When I was little, my mother had a pottery studio on 6th Street in the East Village. I had borscht at all the neighborhood places, but my favorite was always the cold Ukranian style borscht at Veselka. This is the approximation I was able to come up with at college (with input from a Russian friend from down the hall, plus tweaks to fit my own taste). —The Weary Epicurean
- Serves 6 to 8
Large Beets (as big as you can find)
Medium Red Onions
Good Red Wine Vinegar to Taste
Seasoning to Taste
Chopped Dill to Taste
Boiled Eggs to Taste
Sour Cream to Taste
Diced Celery to Taste
- Put the beets on a dish and cover in paper towel. Microwave a minute at a time, testing skins for looseness. After 4-5 minutes you should be able to remove them easily. Microwaving has zero effect on the flavor of tough, sugary beets! Incidentally, when I say 4, I mean four real big 'uns, like maybe 3"-4" in diameter. If these are unavailable, just make sure you're getting as much weight of beets as you are cabbage or your soup will be cabbagey!
- Once peeled, you have a bit of a choice to make. The beets need to be chopped. To get the best flavor, I think the way to do it is to cut them in half, then make half moon slices about a quarter of an inch thick. For the best appearance and bite, however, you should do rough julienne. Really, it depends on how beety you require your soup to be - sometimes a mix is a good idea.

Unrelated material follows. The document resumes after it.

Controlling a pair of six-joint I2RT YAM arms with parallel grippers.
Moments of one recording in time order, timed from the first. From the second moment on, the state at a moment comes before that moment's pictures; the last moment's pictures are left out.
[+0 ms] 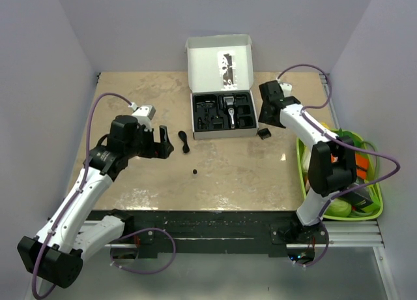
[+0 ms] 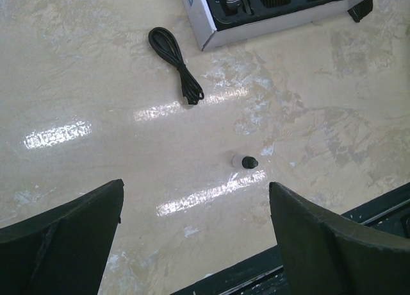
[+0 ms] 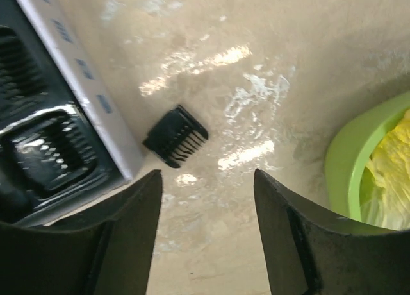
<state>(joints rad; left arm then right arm) -0.35 0.94 0.93 -0.65 0.12 -0.28 0.30 1.75 1.39 -0.66 0.48 0.51</state>
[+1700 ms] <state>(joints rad) -0.35 0.93 0.94 -0.66 0.12 -0.27 0.26 2.04 1.58 -0.52 0.38 0.35</state>
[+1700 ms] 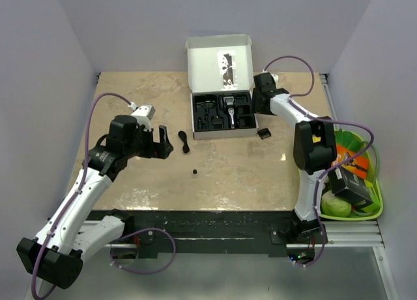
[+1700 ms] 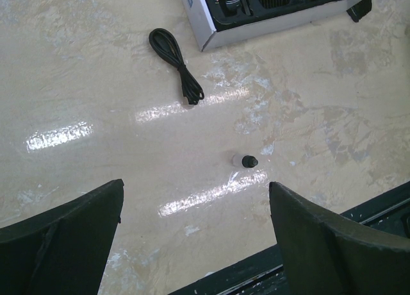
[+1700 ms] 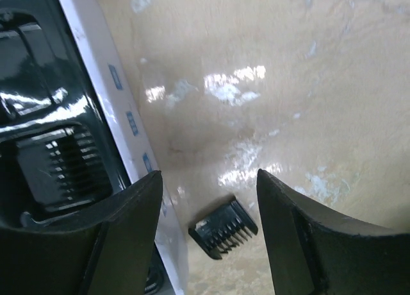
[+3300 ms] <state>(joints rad) -0.35 0.92 0.94 -0.68 0.10 -0.26 0.47 2.07 1.52 -0.33 0.03 0.26</state>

- Carefully shred your red cabbage, fairly finely. Rough chunks of cabbage ruin the texture of the soup, in my opinion.
- Cut the (large) onion into half moon eighths.
- Finely dice your garlic with a sharp knife to keep it nice and strong.
- Bring beef stock to boil in a large stock pot, and add cabbage, onion, garlic and bay leaves. Make sure all is covered by a few inches, but not overly covered. If your stock sucks, obviously your soup will also. Maybe supplement a store-bought stock with some beef bones you've roasted in the oven to add flavor. Wait about 15 minutes before adding the beets.
- Add your beets, and boil at a sort of "fast simmer" for half an hour. Basically you want the soup to reduce a little, but if you boil it to fast it's not sugary enough at all. Taste it periodically . . . it should get sweeter over time.
- Take the borscht off the heat, cover tightly and let it cool overnight, at least 8 hours. Move it to the fridge once it's room temperature (unless you're trying to kill someone).
- Season the borscht with salt, pepper and red wine vinegar just prior to serving. Serve with sliced hard boiled egg, chopped dill, chopped celery, and sour cream. Challah bread is also an excellent idea!